US private equity giant Blackstone made the latest acquisition of China real estate assets by a global finance firm this week when it agreed to buy a 40 percent stake in mall developer SZITIC Commercial Property Co, which is now known by the acronym SCP. In addition to the Blackstone acquisition, the investment arm of China’s ICBC bank is also buying 6 percent of SCP.
Blackstone’s move was revealed in an announcement by privately-held SCP, and while the purchase price has not yet been officially disclosed, it is said to be US$400 million. However, Chris Heady, head of Blackstone’s regional real estate business indicated that the retail real estate investment is company’s largest mall investment in Asia to date.
Blackstone Gains a Taste for Chinese Assets
Blackstone is known as the world’s largest alternative investment company and is active in private equity and real estate. The company had already increased its China assets in August by acquiring Hong Kong real estate developer Tysan, and last year purchased the 50,000 sqm Huamin Imperial Building in Shanghai. In April this year, Blackstone’s chief, Stephen A. Schwarzman set up a US$300 million scholarship fund at Beijing’s Tsinghua University.
Shenzhen-based SCP currently manages 19 shopping malls across China under the Incity, SCP Plaza and One City brands covering more than 4 million square metres of space. Before taking on the investment from Blackstone, SCP already had partnered with Carlyle Group, Morgan Stanley and China Resources Vanguard on various projects.

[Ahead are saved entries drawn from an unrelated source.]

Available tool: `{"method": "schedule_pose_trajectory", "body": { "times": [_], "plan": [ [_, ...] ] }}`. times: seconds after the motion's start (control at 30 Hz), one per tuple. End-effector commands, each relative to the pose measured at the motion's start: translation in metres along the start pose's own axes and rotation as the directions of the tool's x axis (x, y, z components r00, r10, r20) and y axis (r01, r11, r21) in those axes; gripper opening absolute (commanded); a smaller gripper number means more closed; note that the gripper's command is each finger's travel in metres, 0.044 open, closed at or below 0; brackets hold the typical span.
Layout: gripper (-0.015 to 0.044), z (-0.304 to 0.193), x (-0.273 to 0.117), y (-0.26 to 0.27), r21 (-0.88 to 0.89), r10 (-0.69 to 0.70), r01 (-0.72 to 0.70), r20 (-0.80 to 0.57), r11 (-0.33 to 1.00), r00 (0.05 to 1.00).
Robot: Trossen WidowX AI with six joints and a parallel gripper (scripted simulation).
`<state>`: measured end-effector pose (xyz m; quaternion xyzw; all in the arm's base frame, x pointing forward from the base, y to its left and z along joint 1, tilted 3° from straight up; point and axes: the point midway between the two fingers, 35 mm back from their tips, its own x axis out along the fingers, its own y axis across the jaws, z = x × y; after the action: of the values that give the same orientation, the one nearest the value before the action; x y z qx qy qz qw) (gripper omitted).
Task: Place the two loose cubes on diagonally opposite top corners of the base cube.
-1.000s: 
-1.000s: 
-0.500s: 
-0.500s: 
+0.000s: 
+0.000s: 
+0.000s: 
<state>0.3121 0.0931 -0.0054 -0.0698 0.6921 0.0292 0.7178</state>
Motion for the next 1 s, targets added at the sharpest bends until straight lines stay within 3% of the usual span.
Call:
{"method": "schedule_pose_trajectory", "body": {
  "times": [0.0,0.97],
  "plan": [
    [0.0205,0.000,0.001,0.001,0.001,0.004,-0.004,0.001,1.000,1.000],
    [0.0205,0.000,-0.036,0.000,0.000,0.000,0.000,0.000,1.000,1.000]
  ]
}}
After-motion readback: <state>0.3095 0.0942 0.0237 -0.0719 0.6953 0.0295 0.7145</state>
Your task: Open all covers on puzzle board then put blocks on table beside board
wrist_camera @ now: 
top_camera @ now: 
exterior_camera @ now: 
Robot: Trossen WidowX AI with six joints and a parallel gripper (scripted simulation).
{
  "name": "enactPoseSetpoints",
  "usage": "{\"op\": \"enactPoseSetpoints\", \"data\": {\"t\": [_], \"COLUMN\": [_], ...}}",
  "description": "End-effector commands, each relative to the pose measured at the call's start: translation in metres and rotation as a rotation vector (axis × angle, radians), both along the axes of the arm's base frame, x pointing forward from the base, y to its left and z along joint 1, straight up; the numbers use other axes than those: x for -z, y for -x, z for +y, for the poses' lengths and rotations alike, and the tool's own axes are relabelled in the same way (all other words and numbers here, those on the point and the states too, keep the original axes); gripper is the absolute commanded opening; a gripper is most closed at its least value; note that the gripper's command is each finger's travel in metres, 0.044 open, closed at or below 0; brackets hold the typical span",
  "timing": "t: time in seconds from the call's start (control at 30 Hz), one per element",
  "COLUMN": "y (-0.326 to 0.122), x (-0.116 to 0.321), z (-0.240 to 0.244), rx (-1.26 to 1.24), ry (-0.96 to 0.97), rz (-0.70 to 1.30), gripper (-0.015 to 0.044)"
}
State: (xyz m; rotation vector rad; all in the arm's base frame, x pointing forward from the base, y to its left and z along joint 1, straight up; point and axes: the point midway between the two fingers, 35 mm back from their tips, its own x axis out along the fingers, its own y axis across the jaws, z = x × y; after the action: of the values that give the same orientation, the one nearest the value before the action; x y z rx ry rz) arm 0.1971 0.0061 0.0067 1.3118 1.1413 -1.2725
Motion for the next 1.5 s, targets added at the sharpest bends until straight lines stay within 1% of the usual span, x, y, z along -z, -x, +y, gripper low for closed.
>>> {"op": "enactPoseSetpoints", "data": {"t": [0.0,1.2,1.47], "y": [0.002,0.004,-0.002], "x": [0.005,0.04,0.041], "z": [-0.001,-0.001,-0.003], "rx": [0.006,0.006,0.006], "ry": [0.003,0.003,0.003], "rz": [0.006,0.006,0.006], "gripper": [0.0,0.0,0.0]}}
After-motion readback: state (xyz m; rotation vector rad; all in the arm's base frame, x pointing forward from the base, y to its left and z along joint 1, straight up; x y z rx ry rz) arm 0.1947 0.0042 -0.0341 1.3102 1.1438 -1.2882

In May of this year SCP secured investment from Carlyle Group to acquire 49 percent stakes in SCP’s Suzhou and Hangzhou Incity malls.
Speaking to the media in Hong Kong on Monday Heady commented, “SCP is a fantastic collection of real estate assets and a very well-respected company. The retail space in China is one where we believe there is going to be significant growth over the medium-to long-term as the country repositions itself to be more dependent on domestic consumption growth.”
Global Private Equity Flooding into China
Blackstone’s purchase of SCP is the latest acquisition for the firm’s $4 billion Asia real estate fund, which is one of many funds hunting for high investment returns in China’s property market.
Gaw Capital of Hong Kong last week announced a final close on its own $1 billion China real estate fund, and KKR closed its own $6 billion Asia fund in July of this year.
ICBC Jumps In
ICBC International Holdings the investment arm of China’s Industrial and Commercial Banking Corporation – China’s largest bank, has also decided to take up a six percent stake in SCP, according to statement from SCP.
A Private Mall Developer with Government Connections
Although SCP is ostensibly a private company, it was found in 2003 with investment from the Shenzhen city government. The company’s formal name SZITIC Commercial Property Co mirrors the names of better known quasi-governmental investment companies, CITIC and GITIC, respectively the China and Guangzhou International Trade and Investment Corporations, although Shenzhen government officially divested from SCP some years ago.